To facilitate this process, Davis created the now annual MS roundtable discussion, which follows the benefit each year. The roundtable brings together those afflicted with MS with leading doctors from six clinics conducting research.

New wrinkle

Along with restoring the ability to walk and removing chronic pain, a new treatment option using the cosmetic drug botulinum toxin, commonly called Botox, was discussed at the roundtable.

"Everybody knows Botox as something that eliminates wrinkles, but I know a lot of people who are using Botox to alleviate some of their MS symptoms," says Davis. "I had a certain attack, and had Botox, and it went away. It was amazing."

Hilfiger also knows first-hand the positive benefits of Botox.

"My sister had a Botox treatment to release the muscle tension in her legs," says Hilfiger. "She couldn't walk for six years, now she can walk."

"For people who have MS, spasticity is one of their biggest problems and Botox can help with that," says Klein. "I am very excited about the observations I have made about Botox. A woman who had lost her voice used Botox on one vocal cord and her voice came back entirely. It's a great agent, and its use in neurologic conditions awaits further explorations."

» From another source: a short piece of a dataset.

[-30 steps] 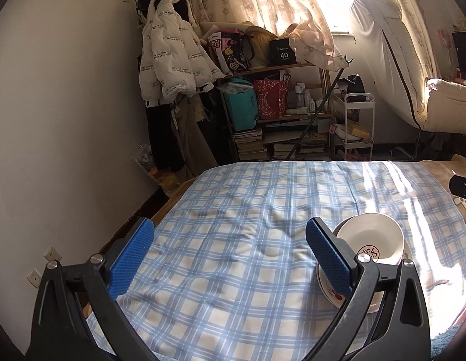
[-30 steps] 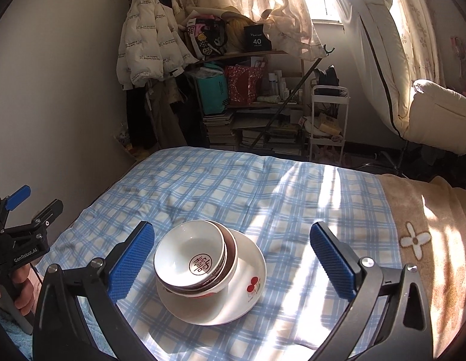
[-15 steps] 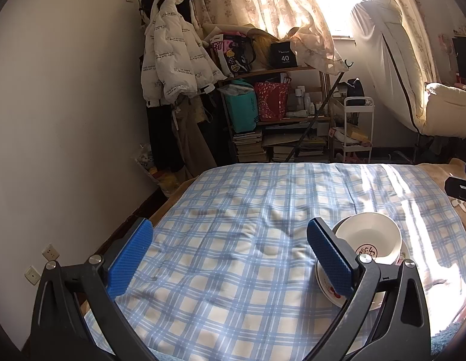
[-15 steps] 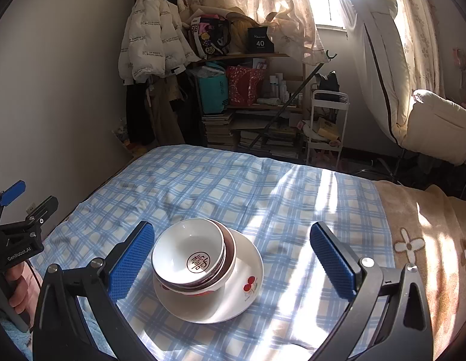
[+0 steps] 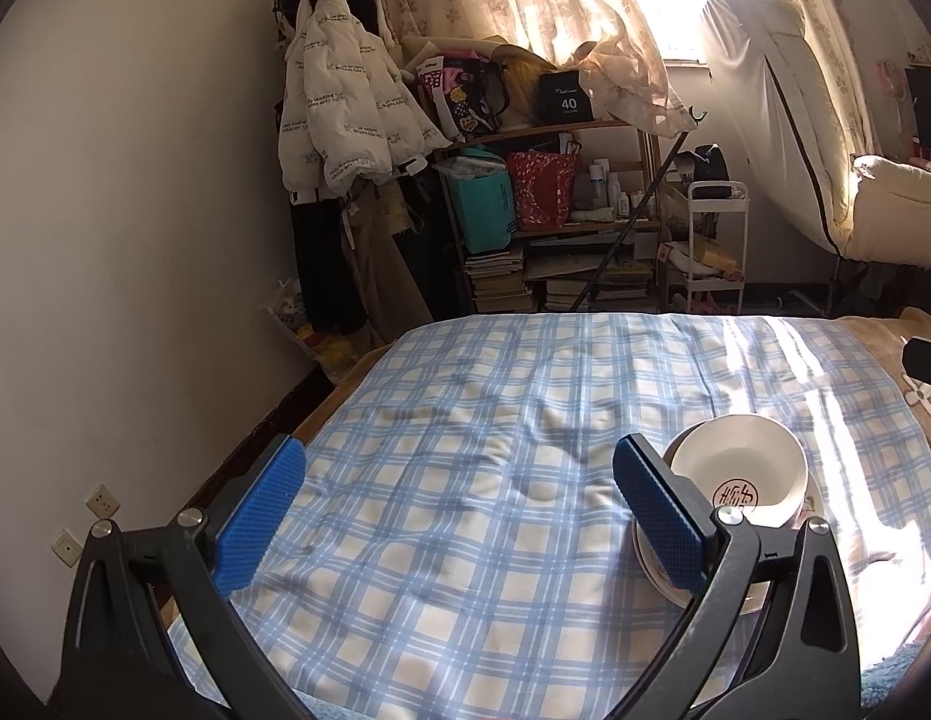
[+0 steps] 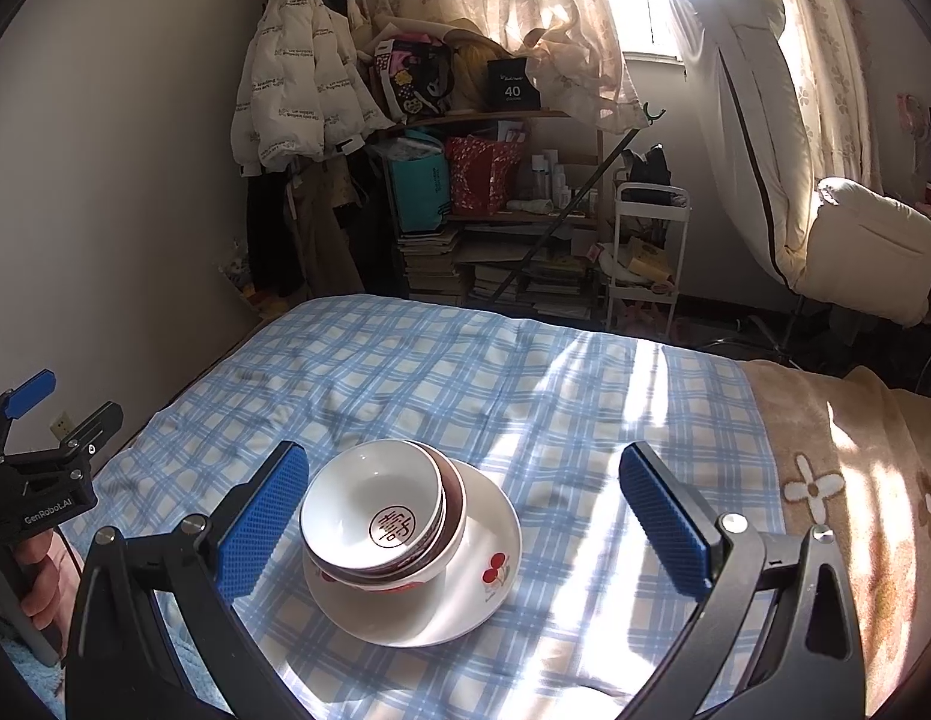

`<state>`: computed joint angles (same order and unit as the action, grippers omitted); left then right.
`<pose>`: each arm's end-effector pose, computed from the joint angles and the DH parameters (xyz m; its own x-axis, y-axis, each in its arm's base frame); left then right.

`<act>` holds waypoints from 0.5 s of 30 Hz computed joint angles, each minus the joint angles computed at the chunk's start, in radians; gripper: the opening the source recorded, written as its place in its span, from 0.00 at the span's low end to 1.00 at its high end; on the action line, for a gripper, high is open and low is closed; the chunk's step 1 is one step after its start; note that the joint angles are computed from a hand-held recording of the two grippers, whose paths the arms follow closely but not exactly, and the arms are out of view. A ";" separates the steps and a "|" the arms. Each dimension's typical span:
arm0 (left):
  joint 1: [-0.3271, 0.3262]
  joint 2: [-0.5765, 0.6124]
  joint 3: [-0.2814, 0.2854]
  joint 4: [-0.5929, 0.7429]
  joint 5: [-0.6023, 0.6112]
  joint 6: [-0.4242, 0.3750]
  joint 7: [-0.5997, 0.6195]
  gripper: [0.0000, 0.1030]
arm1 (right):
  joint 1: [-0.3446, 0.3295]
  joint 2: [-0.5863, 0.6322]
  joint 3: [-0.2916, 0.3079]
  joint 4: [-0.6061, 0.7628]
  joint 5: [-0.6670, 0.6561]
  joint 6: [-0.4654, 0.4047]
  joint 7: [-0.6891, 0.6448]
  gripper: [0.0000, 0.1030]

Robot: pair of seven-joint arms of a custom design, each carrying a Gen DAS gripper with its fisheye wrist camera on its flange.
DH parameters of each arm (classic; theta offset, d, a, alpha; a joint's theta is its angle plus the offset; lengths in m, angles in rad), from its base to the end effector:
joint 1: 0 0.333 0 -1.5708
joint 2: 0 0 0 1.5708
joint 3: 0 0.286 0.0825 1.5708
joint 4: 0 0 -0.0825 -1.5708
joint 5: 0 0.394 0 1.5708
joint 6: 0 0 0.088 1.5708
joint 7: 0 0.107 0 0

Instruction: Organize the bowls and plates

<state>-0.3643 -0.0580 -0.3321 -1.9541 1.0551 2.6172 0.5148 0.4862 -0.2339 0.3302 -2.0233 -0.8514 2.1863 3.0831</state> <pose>0.4448 -0.4022 0.5401 -0.2708 -0.9392 -0.2113 -0.4459 0.3169 -0.8371 0.3834 0.3869 0.5677 -0.2534 -0.9617 -0.1046 -0.5699 0.2357 -0.7872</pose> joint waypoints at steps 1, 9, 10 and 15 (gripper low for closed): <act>0.000 0.000 0.000 0.000 -0.004 0.000 0.002 0.98 | 0.000 -0.003 0.001 0.000 0.000 -0.005 0.002 1.00; 0.001 0.002 0.002 0.000 -0.019 -0.003 0.017 0.98 | 0.001 -0.003 0.003 0.004 -0.002 -0.021 0.005 1.00; 0.000 0.001 0.002 -0.001 -0.015 -0.006 0.015 0.98 | 0.002 -0.005 0.002 0.003 -0.001 -0.021 0.004 1.00; 0.001 -0.001 0.000 -0.001 0.013 -0.009 -0.004 0.98 | 0.003 -0.004 0.002 0.004 0.000 -0.023 0.004 1.00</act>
<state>-0.3633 -0.0592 -0.3324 -1.9548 1.0683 2.6078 0.5104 0.4887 -0.2375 0.3325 -2.0195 -0.8515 2.1636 3.0873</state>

"While Botox is not a cure, it seems to be a wonderful step in helping people get back some of their independence in life," says Davis.

"Looks can be deceiving. A lot of us can walk around and hold our heads up high, but you don't know how much we're suffering," says Williams. "There are a lot of people suffering that don't get checked-up. It's great that The Nancy Davis Foundation gets the word out so people can get diagnosed and start the process of trying to stay well."